In a telephone interview Thursday, Byrne said he knew Ivins for 15 years and remains unconvinced he was capable of such crimes.
"It just wasn't the Bruce Ivins that I knew," said Byrne, who retired in 2003 and still lives in Frederick.
Andrews, the other superior, told lawyers it would have taken Ivins six months to a year to refine the anthrax spores used in the deadly mailings, instead of the roughly 20 hours the FBI found he spent at night in the lab. [One of the handful of people who actually can produce the kind of high-tech weaponized anthrax used in the attacks previously said, "Even with a good lab and staff to help run it, it might take me a year to come up with a product as good."]

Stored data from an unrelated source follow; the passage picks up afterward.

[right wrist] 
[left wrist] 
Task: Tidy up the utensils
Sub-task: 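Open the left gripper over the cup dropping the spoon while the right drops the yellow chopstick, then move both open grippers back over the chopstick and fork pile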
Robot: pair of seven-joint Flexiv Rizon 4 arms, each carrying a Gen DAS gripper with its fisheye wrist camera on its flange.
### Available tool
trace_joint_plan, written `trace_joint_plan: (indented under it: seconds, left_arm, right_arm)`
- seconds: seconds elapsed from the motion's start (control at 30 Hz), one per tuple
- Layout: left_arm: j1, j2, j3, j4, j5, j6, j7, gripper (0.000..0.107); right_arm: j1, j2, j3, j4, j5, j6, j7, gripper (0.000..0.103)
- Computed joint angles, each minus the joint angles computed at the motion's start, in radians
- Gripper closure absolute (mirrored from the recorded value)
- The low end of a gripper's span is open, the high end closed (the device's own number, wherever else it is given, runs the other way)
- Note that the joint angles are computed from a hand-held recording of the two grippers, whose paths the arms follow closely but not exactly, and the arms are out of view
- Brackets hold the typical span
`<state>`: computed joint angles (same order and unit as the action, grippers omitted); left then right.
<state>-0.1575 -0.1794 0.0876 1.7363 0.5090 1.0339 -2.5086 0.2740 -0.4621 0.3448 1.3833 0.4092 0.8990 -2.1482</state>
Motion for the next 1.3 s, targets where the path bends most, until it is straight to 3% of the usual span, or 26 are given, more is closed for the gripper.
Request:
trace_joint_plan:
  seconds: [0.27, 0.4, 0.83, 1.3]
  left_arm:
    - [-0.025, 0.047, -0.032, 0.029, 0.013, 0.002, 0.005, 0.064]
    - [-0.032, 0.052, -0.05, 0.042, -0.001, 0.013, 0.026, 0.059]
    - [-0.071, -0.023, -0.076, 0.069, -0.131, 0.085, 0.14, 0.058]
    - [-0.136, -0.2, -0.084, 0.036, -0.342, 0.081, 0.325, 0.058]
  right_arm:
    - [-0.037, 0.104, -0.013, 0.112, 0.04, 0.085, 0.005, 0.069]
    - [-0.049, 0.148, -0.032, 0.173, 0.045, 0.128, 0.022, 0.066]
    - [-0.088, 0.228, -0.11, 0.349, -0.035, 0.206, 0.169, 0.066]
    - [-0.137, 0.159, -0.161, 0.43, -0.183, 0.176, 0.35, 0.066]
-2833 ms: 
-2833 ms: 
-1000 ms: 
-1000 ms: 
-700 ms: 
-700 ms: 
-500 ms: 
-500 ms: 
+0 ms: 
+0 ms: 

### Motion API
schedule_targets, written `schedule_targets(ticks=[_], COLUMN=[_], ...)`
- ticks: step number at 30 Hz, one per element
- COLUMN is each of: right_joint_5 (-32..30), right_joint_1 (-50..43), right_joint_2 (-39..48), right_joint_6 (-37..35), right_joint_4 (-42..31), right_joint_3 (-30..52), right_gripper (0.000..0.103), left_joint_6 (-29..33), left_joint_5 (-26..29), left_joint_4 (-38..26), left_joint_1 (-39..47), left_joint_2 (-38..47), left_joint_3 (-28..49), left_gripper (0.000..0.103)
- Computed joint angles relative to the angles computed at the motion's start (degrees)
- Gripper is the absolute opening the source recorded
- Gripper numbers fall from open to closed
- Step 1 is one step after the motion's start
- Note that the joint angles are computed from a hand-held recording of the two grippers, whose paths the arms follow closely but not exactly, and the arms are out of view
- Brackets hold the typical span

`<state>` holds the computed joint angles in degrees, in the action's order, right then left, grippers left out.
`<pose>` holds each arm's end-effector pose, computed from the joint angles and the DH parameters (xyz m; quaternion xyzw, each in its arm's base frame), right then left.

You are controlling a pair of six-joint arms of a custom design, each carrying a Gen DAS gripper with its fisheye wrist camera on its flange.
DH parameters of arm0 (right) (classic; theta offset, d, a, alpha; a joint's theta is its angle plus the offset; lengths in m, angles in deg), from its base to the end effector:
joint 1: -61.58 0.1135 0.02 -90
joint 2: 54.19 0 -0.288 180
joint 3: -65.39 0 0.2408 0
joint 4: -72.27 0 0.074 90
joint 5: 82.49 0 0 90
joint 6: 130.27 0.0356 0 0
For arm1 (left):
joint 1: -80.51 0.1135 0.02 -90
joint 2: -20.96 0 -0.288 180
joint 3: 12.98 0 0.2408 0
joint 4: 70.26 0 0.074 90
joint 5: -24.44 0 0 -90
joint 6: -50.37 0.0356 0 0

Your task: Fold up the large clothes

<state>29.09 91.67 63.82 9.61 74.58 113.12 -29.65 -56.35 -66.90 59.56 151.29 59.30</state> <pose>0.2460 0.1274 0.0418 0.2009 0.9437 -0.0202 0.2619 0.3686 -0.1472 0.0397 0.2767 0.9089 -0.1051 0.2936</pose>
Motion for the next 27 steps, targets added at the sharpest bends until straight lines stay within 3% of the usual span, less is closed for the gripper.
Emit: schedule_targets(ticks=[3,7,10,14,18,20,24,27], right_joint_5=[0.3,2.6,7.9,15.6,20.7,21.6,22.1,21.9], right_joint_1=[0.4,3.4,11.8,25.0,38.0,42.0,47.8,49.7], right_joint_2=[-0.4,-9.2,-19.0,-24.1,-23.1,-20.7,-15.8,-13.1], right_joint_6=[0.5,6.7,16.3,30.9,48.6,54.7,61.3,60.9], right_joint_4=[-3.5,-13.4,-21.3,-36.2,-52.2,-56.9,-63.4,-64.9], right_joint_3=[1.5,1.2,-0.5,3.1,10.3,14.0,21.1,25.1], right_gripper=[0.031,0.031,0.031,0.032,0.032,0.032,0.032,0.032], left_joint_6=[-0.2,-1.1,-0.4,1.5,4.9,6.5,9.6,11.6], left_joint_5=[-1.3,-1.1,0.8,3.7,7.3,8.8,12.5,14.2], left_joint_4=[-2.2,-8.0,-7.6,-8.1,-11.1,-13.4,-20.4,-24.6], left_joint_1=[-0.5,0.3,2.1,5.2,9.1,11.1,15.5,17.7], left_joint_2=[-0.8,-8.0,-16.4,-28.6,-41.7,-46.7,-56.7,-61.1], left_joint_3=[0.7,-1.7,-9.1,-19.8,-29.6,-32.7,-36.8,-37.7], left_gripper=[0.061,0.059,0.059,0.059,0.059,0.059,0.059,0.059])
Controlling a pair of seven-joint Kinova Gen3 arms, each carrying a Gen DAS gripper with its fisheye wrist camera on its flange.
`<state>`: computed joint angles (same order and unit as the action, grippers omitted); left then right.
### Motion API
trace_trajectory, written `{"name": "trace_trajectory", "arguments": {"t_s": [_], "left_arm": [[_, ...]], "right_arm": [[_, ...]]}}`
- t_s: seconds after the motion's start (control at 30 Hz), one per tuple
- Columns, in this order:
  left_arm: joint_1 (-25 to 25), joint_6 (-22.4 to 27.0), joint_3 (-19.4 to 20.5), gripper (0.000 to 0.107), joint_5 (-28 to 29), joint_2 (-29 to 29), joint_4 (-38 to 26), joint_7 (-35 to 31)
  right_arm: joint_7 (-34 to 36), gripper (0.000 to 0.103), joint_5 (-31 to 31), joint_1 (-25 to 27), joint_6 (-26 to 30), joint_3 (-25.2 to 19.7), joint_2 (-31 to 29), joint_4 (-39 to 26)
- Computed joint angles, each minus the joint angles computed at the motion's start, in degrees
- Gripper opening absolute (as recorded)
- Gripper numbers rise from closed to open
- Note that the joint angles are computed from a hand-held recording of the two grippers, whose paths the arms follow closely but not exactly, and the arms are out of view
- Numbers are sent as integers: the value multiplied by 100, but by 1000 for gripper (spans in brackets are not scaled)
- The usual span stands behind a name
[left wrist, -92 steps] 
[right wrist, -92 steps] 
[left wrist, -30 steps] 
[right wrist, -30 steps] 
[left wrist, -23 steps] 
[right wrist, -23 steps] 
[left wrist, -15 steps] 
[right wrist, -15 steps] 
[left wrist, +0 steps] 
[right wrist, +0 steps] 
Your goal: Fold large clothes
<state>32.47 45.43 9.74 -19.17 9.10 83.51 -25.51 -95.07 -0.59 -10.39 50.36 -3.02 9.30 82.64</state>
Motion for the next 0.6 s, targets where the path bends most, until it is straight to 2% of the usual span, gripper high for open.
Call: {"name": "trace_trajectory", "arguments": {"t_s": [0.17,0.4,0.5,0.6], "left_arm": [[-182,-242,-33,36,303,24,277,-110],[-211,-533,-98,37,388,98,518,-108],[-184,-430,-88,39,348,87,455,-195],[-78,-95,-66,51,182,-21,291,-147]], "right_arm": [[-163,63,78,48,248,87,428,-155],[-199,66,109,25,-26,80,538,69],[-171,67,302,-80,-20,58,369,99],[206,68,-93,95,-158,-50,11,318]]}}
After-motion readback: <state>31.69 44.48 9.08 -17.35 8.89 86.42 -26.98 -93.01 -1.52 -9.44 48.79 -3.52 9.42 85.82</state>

Andrews also said Ivins did not have the expertise to do the work and some of the necessary equipment wasn't available at Fort Detrick at the time.
Andrews added that in the 16 years he knew Ivins, there was no indication "that he understood the weaponization technology of anthrax spores, nor did any of his colleagues ever talk to me about his interest or understanding" of the processes required.
"Dr. Andrews stated in his opinion, it would take more than one person to achieve this attack because of the unusual physical characteristics of the powders," the court document said.
He's Guilty Because He Was Odd
So what evidence does the FBI have against Ivins?
As Anthrax expert Dr. Nass notes, all of the FBI's "circumstantial" evidence falls apart the minute it is looked at closely.
At the end of the day, the FBI literally hinges its case on the fact that Ivins was "odd". Based on that criteria, the FBI could convict anyone it chose based on mere character assassination.